§ **PROBLEM DETAILS**:
Exactly and in full, give the records again.

(Records from a data collection)
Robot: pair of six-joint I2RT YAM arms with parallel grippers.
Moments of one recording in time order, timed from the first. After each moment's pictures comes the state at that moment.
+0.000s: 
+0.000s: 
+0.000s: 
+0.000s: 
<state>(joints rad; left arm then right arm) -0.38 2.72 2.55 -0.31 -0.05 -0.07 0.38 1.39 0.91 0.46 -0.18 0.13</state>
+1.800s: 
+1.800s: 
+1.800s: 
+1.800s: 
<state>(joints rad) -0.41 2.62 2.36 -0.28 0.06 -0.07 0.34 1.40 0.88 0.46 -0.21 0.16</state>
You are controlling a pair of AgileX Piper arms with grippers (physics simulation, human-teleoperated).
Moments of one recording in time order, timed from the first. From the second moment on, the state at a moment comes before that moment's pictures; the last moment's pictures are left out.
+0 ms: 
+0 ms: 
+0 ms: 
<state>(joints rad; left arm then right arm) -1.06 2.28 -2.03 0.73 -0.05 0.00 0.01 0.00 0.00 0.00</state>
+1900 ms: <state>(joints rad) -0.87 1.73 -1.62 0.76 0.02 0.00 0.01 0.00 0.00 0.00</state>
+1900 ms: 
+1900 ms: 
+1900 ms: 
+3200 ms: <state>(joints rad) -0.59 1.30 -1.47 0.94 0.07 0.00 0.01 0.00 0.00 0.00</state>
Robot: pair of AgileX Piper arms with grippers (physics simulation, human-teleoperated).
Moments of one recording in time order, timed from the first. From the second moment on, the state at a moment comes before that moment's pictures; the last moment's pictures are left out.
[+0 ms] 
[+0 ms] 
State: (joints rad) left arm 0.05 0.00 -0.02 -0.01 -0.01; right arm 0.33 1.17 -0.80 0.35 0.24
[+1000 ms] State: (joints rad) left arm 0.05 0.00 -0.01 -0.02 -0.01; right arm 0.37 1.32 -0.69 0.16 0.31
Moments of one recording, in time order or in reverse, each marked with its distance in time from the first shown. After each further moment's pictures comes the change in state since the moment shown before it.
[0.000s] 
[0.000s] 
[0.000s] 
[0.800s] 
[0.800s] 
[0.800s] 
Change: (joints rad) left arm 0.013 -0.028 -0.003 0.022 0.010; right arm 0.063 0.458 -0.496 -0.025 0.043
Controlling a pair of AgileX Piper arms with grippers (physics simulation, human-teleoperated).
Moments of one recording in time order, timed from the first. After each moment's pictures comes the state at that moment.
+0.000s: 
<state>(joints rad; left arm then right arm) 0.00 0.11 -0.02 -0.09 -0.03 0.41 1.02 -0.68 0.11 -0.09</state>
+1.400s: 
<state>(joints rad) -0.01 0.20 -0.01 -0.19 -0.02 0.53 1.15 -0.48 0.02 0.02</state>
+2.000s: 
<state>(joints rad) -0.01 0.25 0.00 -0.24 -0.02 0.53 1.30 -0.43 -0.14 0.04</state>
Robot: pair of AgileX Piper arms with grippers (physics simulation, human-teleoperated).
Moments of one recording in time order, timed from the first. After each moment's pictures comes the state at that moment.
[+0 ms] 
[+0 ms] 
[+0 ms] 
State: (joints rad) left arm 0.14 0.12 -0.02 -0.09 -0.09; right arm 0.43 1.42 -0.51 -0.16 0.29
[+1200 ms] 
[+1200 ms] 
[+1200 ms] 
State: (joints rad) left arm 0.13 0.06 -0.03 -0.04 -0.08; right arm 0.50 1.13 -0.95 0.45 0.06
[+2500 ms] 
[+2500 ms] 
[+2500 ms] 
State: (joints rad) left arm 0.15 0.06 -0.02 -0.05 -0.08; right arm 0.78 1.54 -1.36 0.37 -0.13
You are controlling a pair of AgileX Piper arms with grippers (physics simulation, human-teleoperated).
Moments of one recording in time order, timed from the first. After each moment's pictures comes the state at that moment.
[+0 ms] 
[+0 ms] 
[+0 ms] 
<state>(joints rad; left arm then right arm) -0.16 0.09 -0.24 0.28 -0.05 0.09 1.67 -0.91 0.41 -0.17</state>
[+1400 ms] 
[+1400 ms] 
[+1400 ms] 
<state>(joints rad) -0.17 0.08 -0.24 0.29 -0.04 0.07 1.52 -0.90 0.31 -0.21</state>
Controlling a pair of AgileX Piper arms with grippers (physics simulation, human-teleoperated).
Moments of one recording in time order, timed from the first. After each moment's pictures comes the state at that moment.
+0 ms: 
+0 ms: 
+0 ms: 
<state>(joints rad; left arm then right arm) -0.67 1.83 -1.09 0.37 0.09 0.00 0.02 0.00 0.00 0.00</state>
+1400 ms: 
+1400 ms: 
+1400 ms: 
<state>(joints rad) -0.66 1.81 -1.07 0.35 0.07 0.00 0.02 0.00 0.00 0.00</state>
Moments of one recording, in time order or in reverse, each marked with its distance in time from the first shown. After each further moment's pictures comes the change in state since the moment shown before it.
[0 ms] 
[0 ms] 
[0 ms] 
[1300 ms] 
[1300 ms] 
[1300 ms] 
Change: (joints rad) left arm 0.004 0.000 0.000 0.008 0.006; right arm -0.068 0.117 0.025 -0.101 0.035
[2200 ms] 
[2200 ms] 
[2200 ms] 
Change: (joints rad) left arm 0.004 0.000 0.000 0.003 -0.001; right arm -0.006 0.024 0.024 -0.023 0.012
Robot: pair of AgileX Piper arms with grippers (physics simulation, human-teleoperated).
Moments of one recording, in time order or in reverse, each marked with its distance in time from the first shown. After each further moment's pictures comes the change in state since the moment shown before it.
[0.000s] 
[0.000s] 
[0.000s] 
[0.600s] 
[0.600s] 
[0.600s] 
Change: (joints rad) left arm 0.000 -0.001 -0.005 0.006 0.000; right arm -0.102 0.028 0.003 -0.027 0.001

§ **ANSWER BOX**:
Robot: pair of six-joint I2RT YAM arms with parallel grippers.
Moments of one recording in time order, timed from the first. After each moment's pictures comes the state at that moment.
+0.000s: 
+0.000s: 
+0.000s: 
+0.000s: 
<state>(joints rad; left arm then right arm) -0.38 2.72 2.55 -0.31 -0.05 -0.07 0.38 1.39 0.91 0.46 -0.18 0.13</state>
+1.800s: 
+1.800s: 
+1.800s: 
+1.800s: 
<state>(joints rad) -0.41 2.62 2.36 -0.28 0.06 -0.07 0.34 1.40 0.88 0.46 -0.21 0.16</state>
You are controlling a pair of AgileX Piper arms with grippers (physics simulation, human-teleoperated).
Moments of one recording in time order, timed from the first. From the second moment on, the state at a moment comes before that moment's pictures; the last moment's pictures are left out.
+0 ms: 
+0 ms: 
+0 ms: 
<state>(joints rad; left arm then right arm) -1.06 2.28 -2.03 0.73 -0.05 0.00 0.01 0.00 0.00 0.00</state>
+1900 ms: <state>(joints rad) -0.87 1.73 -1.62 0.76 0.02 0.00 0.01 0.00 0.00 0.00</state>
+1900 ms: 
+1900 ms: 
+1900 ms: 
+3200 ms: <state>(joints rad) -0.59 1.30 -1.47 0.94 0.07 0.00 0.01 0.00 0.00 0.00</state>
Robot: pair of AgileX Piper arms with grippers (physics simulation, human-teleoperated).
Moments of one recording in time order, timed from the first. From the second moment on, the state at a moment comes before that moment's pictures; the last moment's pictures are left out.
[+0 ms] 
[+0 ms] 
State: (joints rad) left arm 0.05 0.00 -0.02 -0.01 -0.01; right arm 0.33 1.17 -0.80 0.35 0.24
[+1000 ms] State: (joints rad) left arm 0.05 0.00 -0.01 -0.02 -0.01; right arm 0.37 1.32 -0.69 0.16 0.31
Moments of one recording, in time order or in reverse, each marked with its distance in time from the first shown. After each further moment's pictures comes the change in state since the moment shown before it.
[0.000s] 
[0.000s] 
[0.000s] 
[0.800s] 
[0.800s] 
[0.800s] 
Change: (joints rad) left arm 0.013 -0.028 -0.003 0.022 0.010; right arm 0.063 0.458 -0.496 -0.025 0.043
Controlling a pair of AgileX Piper arms with grippers (physics simulation, human-teleoperated).
Moments of one recording in time order, timed from the first. After each moment's pictures comes the state at that moment.
+0.000s: 
<state>(joints rad; left arm then right arm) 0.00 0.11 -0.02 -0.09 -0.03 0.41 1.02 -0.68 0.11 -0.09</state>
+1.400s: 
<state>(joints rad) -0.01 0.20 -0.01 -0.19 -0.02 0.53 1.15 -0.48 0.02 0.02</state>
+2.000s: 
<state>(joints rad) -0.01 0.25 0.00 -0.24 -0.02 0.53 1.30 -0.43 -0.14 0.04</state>
Robot: pair of AgileX Piper arms with grippers (physics simulation, human-teleoperated).
Moments of one recording in time order, timed from the first. After each moment's pictures comes the state at that moment.
[+0 ms] 
[+0 ms] 
[+0 ms] 
State: (joints rad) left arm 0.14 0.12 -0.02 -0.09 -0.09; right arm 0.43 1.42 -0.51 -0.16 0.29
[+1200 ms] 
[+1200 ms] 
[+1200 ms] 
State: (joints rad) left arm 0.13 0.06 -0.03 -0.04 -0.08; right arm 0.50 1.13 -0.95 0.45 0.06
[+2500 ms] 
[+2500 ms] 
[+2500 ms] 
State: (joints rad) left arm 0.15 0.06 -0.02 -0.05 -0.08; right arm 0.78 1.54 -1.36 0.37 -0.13
You are controlling a pair of AgileX Piper arms with grippers (physics simulation, human-teleoperated).
Moments of one recording in time order, timed from the first. After each moment's pictures comes the state at that moment.
[+0 ms] 
[+0 ms] 
[+0 ms] 
<state>(joints rad; left arm then right arm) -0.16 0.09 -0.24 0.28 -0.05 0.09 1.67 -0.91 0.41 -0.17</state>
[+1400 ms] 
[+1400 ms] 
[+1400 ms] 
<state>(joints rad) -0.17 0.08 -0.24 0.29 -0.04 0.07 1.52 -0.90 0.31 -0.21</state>
Controlling a pair of AgileX Piper arms with grippers (physics simulation, human-teleoperated).
Moments of one recording in time order, timed from the first. After each moment's pictures comes the state at that moment.
+0 ms: 
+0 ms: 
+0 ms: 
<state>(joints rad; left arm then right arm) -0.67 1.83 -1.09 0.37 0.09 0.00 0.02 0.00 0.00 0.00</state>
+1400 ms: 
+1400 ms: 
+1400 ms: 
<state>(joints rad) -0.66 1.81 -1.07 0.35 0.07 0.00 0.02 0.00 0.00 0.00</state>
Moments of one recording, in time order or in reverse, each marked with its distance in time from the first shown. After each further moment's pictures comes the change in state since the moment shown before it.
[0 ms] 
[0 ms] 
[0 ms] 
[1300 ms] 
[1300 ms] 
[1300 ms] 
Change: (joints rad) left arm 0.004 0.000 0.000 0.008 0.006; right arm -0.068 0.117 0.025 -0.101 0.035
[2200 ms] 
[2200 ms] 
[2200 ms] 
Change: (joints rad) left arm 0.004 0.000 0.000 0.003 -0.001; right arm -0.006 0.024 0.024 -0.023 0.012
Robot: pair of AgileX Piper arms with grippers (physics simulation, human-teleoperated).
Moments of one recording, in time order or in reverse, each marked with its distance in time from the first shown. After each further moment's pictures comes the change in state since the moment shown before it.
[0.000s] 
[0.000s] 
[0.000s] 
[0.600s] 
[0.600s] 
[0.600s] 
Change: (joints rad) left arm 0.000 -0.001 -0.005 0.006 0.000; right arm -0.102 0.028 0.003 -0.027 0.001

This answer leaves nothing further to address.